DATA SHOWN:
"""

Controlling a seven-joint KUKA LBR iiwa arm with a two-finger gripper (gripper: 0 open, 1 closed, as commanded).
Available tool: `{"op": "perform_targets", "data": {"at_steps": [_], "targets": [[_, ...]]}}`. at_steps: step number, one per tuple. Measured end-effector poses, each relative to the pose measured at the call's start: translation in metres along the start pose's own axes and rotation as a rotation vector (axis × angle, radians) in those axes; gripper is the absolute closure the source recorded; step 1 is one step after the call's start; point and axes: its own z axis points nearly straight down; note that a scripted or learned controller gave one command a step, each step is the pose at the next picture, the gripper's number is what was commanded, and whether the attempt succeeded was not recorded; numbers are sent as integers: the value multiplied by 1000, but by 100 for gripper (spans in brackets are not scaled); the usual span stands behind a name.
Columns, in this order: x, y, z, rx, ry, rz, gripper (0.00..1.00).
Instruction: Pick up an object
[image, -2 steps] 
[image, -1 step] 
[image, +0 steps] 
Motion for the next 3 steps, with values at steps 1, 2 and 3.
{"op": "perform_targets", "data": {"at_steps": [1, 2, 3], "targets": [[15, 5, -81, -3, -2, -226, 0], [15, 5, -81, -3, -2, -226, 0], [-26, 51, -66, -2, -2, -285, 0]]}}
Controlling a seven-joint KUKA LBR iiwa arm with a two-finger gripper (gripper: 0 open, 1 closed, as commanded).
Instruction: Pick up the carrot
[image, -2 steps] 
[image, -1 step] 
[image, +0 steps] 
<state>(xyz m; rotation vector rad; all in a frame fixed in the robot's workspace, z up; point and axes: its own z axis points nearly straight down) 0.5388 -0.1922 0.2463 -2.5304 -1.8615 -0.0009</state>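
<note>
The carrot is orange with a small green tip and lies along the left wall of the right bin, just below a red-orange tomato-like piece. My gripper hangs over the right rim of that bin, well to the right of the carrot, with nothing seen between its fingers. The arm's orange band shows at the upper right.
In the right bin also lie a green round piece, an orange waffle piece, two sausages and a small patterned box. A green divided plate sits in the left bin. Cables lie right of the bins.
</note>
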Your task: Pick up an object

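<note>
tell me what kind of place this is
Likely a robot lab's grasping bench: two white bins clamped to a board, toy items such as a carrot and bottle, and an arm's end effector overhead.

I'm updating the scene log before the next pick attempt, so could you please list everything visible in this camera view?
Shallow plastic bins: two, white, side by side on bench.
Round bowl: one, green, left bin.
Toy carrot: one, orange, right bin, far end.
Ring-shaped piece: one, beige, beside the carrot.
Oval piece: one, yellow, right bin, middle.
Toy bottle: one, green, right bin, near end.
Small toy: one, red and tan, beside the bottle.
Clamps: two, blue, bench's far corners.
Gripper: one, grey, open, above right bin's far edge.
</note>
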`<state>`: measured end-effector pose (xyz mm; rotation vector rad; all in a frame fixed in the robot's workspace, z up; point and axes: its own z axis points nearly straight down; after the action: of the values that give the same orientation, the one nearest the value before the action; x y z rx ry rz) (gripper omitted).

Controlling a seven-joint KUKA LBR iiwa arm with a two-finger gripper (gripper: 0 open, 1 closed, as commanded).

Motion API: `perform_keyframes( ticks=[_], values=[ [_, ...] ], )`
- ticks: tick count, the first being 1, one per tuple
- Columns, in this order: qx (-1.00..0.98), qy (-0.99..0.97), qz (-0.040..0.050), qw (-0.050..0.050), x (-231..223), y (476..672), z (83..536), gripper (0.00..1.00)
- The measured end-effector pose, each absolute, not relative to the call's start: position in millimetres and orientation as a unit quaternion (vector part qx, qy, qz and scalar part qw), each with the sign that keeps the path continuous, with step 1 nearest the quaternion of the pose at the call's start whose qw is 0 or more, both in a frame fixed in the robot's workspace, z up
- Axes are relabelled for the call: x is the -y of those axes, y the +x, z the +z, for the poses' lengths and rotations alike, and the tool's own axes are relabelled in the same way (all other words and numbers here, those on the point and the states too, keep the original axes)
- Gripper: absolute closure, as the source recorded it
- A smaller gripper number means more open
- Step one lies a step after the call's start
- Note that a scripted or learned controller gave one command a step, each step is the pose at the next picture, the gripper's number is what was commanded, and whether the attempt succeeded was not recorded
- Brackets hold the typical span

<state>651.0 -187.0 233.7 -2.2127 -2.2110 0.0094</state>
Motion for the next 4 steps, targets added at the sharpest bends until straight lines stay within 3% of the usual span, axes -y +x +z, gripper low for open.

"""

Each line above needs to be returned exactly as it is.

Controlling a seven-joint KUKA LBR iiwa arm with a two-finger gripper (gripper: 0 open, 1 closed, as commanded).
Available tool: `{"op": "perform_targets", "data": {"at_steps": [_], "targets": [[_, ...]]}}`. at_steps: step number, one per tuple. Measured end-effector poses, each relative to the pose measured at the call's start: translation in metres along the start pose's own axes and rotation as a rotation vector (axis × angle, radians) in those axes; gripper is the absolute closure the source recorded; step 1 is one step after the call's start; point and axes: its own z axis points nearly straight down; note that a scripted or learned controller gave one command a step, each step is the pose at the next picture, the gripper's number is what was commanded, and whether the attempt succeeded was not recorded; numbers are sent as integers: the value multiplied by 1000, but by 100 for gripper (spans in brackets are not scaled); the usual span stands behind a name.
Columns, in this order: x, y, z, rx, ry, rz, gripper (0.00..1.00).
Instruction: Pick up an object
[image, -2 steps] 
[image, -1 step] 
[image, +0 steps] 
Motion for the next 3 steps, with values at steps 1, 2 and 3.
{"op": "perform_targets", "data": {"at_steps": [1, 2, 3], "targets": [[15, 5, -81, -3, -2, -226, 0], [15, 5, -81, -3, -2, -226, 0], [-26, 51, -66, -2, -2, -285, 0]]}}
Controlling a seven-joint KUKA LBR iiwa arm with a two-finger gripper (gripper: 0 open, 1 closed, as commanded).
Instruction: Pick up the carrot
[image, -2 steps] 
[image, -1 step] 
[image, +0 steps] 
<state>(xyz m; rotation vector rad; all in a frame fixed in the robot's workspace, z up; point and axes: its own z axis points nearly straight down) 0.5388 -0.1922 0.2463 -2.5304 -1.8615 -0.0009</state>
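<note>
The carrot is orange with a small green tip and lies along the left wall of the right bin, just below a red-orange tomato-like piece. My gripper hangs over the right rim of that bin, well to the right of the carrot, with nothing seen between its fingers. The arm's orange band shows at the upper right.
In the right bin also lie a green round piece, an orange waffle piece, two sausages and a small patterned box. A green divided plate sits in the left bin. Cables lie right of the bins.
</note>
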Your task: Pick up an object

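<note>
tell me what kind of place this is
Likely a robot lab's grasping bench: two white bins clamped to a board, toy items such as a carrot and bottle, and an arm's end effector overhead.

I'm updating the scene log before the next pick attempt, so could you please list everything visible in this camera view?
Shallow plastic bins: two, white, side by side on bench.
Round bowl: one, green, left bin.
Toy carrot: one, orange, right bin, far end.
Ring-shaped piece: one, beige, beside the carrot.
Oval piece: one, yellow, right bin, middle.
Toy bottle: one, green, right bin, near end.
Small toy: one, red and tan, beside the bottle.
Clamps: two, blue, bench's far corners.
Gripper: one, grey, open, above right bin's far edge.
</note>
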`<state>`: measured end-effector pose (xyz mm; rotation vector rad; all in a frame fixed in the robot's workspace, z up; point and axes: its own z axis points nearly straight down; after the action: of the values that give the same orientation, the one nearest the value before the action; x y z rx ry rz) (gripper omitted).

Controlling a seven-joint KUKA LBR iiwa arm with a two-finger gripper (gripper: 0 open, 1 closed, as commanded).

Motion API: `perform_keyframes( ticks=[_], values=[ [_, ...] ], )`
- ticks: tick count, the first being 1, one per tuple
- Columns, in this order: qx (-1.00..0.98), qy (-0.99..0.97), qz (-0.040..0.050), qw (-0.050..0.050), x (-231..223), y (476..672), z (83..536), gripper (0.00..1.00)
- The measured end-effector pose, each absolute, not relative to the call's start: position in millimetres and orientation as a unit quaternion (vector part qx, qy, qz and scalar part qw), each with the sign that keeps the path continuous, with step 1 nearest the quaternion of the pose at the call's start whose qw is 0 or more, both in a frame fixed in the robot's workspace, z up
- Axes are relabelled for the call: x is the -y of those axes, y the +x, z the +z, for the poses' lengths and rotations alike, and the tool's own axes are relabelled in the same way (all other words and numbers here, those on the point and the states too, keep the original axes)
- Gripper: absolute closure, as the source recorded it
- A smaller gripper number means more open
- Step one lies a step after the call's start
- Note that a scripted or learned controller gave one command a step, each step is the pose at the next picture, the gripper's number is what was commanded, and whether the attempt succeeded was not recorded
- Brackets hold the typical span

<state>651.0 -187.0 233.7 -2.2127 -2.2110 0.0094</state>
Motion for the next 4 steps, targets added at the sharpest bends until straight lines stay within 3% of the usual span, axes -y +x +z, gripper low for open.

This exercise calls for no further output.